Here's another: AI being x-risky makes me the bad guy.

That is, if I'm an AI researcher and someone tells me that AI poses x-risks, I might react by seeing this as someone telling me I'm a bad person for working on something that makes the world worse. This is bad for me because I derive import parts of my sense of self from being an AI researcher: it's my profession, my source of income, my primary source of status, and a huge part of what makes my life meaningful to me. If what I am doing is bad or dangerous, that threatens to take much of that away (if I also want to think of myself as a good person, meaning I either have to stop doing AI work to avoid being bad or stop thinking of myself as good), and an easy solution to that is to dismiss the arguments.

This is more generally a kind of motivated cognition or rationalization, but I think it's worth considering a specific mechanism because it better points towards ways you might address the objection.

This doesn't seem like it belongs on a "list of good heuristics", though!

Flo's summary for the Alignment Newsletter:

Because human attention is limited and a lot of people try to convince us of the importance of their favourite cause, we cannot engage with everyone’s arguments in detail. Thus we have to rely on heuristics to filter out insensible arguments. Depending on the form of exposure, the case for AI risks can fail on many of these generally useful heuristics, eight of which are detailed in this post. Given this outside view perspective, it is unclear whether we should actually expect ML researchers to spend time evaluating the arguments for AI risk.

Flo's opinion:

I can remember being critical of AI risk myself for similar reasons and think that it is important to be careful with the framing of pitches to avoid these heuristics from firing. This is not to say that we should avoid criticism of the idea of AI risk, but criticism is a lot more helpful if it comes from people who have actually engaged with the arguments.

My opinion:

Even after knowing the arguments, I find six of the heuristics quite compelling: technology doomsayers have usually been wrong in the past, there isn't a concrete threat model, it's not empirically testable, it's too extreme, it isn't well grounded in my experience with existing AI systems, and it's too far off to do useful work now. All six make me distinctly more skeptical of AI risk.

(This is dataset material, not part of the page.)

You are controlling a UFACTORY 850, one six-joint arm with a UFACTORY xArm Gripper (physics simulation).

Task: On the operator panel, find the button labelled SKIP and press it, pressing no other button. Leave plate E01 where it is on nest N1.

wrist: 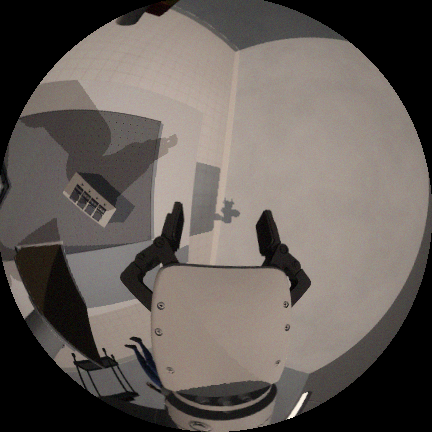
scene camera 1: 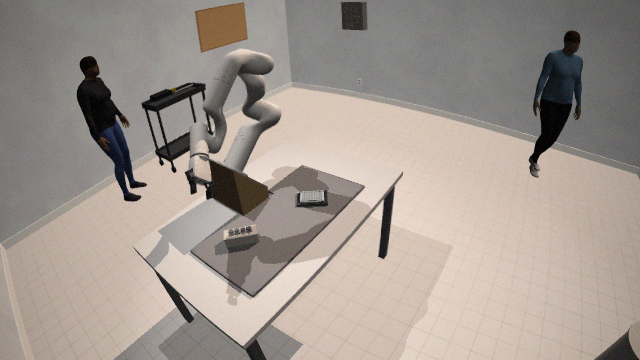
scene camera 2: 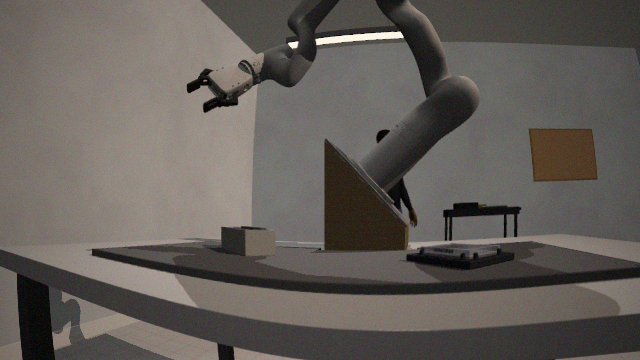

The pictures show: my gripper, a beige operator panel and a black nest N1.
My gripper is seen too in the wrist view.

Sort of related to a couple points you already brought up (not in personal experience, outsiders not experts, science fiction), but worrying about AI x-risk is also weird, i.e. it's not a thing everyone else is worrying about, so you use some of your weirdness-points to publicly worry about it, and most people have very low weirdness budgets (because of not enough status to afford more weirdness, low psychological openness, etc.).